为什么多个线程能够访问同步块?

时间:2015-11-12 12:23:02

标签: java multithreading synchronized illegalmonitorstateexcep

在运行此操作时,我得到了IllegalMonitorStateException,因为即使是线程在对象isEven没有锁定时也会尝试通知。为什么会这样?如果一个线程锁定了对象,它应该只能进入同步块内部。

public class NumPrinter implements Runnable{

    public static Boolean isEven = true;
    private boolean isEvenThread;
    private int i;

    public void run() {
    while(i < 100){
     synchronized(isEven){
            boolean notPrinting = (isEven ^ isEvenThread);
            System.out.println(notPrinting);
            if(notPrinting) {
                try {
                    isEven.wait();
                } catch (InterruptedException e) {
                    e.printStackTrace();
                }
            }       
            System.out.print(i + ",");
            i = i+2;
            isEven = !isEven;
            isEven.notifyAll();
        }
     }
    }

    public NumPrinter(boolean isEvenThread) {

        this.isEvenThread = isEvenThread;   
        if(isEvenThread)
            i = 0;
        else 
            i = 1;
    }
}

public class MultiThreading {

    public static void main(String[] args) {

        Thread oddt = new Thread(new NumPrinter(false), "Odd");
        Thread event = new Thread(new NumPrinter(true), "Even");

        event.start();
        oddt.start();


    }
}

2 个答案:

答案 0 :(得分:2)

您可能需要在常量对象上同步/等待/通知。
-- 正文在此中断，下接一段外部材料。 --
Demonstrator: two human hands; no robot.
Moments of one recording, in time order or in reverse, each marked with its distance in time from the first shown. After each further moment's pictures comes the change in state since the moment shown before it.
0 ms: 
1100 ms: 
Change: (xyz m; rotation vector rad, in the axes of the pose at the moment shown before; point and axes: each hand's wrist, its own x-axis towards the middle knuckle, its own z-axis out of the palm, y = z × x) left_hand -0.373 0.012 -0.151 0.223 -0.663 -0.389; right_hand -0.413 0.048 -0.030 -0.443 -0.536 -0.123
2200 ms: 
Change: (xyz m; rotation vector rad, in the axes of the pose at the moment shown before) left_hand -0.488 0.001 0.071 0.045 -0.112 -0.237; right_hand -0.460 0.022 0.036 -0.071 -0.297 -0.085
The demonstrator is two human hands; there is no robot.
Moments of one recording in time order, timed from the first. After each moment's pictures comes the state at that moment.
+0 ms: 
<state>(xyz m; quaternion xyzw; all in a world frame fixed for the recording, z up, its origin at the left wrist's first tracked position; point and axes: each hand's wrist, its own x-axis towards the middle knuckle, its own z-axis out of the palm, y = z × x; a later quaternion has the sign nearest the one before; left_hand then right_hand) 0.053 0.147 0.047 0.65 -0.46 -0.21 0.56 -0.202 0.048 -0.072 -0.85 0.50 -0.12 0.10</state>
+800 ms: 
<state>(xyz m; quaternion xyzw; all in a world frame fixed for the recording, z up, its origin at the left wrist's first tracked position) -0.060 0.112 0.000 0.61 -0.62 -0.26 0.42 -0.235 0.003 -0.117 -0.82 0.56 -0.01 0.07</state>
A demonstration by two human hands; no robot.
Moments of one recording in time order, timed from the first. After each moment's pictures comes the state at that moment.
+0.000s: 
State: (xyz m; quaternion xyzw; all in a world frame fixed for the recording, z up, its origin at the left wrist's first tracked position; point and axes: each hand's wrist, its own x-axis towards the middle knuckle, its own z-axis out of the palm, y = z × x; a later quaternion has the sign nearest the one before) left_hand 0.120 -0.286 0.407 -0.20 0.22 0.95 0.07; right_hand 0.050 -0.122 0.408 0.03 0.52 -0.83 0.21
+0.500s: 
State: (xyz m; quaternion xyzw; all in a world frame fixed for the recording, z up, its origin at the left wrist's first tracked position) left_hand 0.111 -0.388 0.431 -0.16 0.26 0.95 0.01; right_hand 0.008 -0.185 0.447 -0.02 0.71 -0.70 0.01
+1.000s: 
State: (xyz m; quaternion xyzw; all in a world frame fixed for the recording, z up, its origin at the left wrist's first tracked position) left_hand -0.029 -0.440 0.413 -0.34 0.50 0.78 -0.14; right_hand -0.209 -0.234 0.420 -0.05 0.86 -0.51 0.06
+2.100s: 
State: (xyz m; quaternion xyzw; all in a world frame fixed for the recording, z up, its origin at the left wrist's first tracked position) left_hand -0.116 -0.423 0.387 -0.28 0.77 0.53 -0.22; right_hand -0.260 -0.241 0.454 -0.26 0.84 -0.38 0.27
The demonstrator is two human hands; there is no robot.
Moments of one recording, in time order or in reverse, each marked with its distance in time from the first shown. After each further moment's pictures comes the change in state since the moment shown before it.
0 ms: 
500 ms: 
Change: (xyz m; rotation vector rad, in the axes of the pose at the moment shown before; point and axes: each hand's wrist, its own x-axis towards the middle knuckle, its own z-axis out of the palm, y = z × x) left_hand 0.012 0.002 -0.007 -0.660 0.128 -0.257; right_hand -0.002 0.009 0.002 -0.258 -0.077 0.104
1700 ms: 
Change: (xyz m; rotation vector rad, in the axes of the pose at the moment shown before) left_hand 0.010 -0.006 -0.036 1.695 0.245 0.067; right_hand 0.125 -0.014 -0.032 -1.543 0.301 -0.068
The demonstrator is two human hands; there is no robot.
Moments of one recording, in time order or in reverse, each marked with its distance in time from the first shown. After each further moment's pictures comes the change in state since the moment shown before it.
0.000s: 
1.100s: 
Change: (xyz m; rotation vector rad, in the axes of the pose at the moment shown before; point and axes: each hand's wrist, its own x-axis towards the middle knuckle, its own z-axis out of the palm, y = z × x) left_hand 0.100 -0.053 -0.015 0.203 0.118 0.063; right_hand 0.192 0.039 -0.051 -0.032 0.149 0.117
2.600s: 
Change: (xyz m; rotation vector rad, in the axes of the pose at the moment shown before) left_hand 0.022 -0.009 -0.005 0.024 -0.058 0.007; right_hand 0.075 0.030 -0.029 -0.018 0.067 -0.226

同时将isEven声明为volatile。最后,将wait()调用放在循环中,将循环条件检查为官方文档recommends

public class NumPrinter implements Runnable {
    private static final Object monitor = new Object();
    private static volatile boolean isEven = true;
    private final boolean isEvenThread;
    private int i;

    @Override
    public void run() {
        while (i < 100) {
            synchronized (monitor) {
                while (isEven ^ isEvenThread) {
                    try {
                        monitor.wait();
                    } catch (InterruptedException e) {
                        e.printStackTrace();
                    }
                }
                System.out.print(i + ",");
                i = i + 2;
                isEven = !isEven;
                monitor.notifyAll();
            }
        }
    }
    ...
}

答案 1 :(得分:1)

我不是Java专家,但你在这里重写了同步令牌:

  

isEven =!isEven;

这可能不是你唯一的问题,但至少要使用另一个同步令牌(不会被重写)。